Consider MCP server setups as similar to a painters palette: MCP server setup is an AI-operated palette which contains different colours (in this case, security tools) which can be used in many ways. How a penetration tester paints or plays out their methodology is up to them, and having an AI-operated toolkit ready not only makes the setup easy but inherently it’s going to be much faster due to the speed of AI. HexStrike AI is one of many publicly available AI toolkits for penetration testers, and everybody can make one too.

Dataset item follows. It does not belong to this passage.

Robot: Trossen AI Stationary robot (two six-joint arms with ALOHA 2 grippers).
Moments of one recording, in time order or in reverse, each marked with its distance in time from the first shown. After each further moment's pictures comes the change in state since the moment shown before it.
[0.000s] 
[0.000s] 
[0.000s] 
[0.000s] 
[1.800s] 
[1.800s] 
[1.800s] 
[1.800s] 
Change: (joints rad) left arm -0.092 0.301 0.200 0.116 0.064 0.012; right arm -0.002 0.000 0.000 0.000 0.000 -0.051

So, there may definitely be some truth to Anthropic’s report. It is possible to integrate LLMs with cybersecurity tools. In the hands of capable people , it might be possible to orchestrate a cyber-attack as big as Anthropic claims. For example an experienced AI developer might focus on integrating AI services with the most appropriate tool based on the task, and create an eco system tailored to the specific objective. On the other hand, an experienced penetration tester might integrate AI with the tools to do analysis of their findings or to create custom malware payloads to exploit a vulnerability based on the target infrastructure. There are multiple ways this can go depending on the user, but one thing that’s common in all cases is that AI integration will definitely increase the effectiveness and efficiency of traditional tasks, one way or another.
Takeaway for Cyber Professionals
Quick Recap: There’s definitely gaps in Anthropic’s report and one might ask various questions. Why did the threat actors use only Claude? Anthropic admitted that Claude “hallucinated” a lot during the attack, claiming to find credentials that didn’t work, so did the attack actually cause significant damage, or was it just a noisy mess?
This incident indicates AI integration in defensive tools could be equally promising, and could be an upcoming shift on AI usage in overall cyber industry. We also hear news about an “AI bubble” that might burst, and some senior researchers suggesting LLMs are hitting a dead end. Many industry leaders on LinkedIn are warning us to be careful of the hype.
However, the growth of MCP servers is very new and shows genuine promise, not just for penetration testing, but for all engineering domains. The only way to know for sure is to actually use this technology yourself, beyond just the prompt-based web UIs.
There is a massive opportunity here for cyber professionals, especially those trying to break into the industry. Don’t just read the headlines. Go build an MCP server. Experiment with the tools. Understand the advancements in AI If there’s true potential in this, you could be riding the wave of the next computer revolution.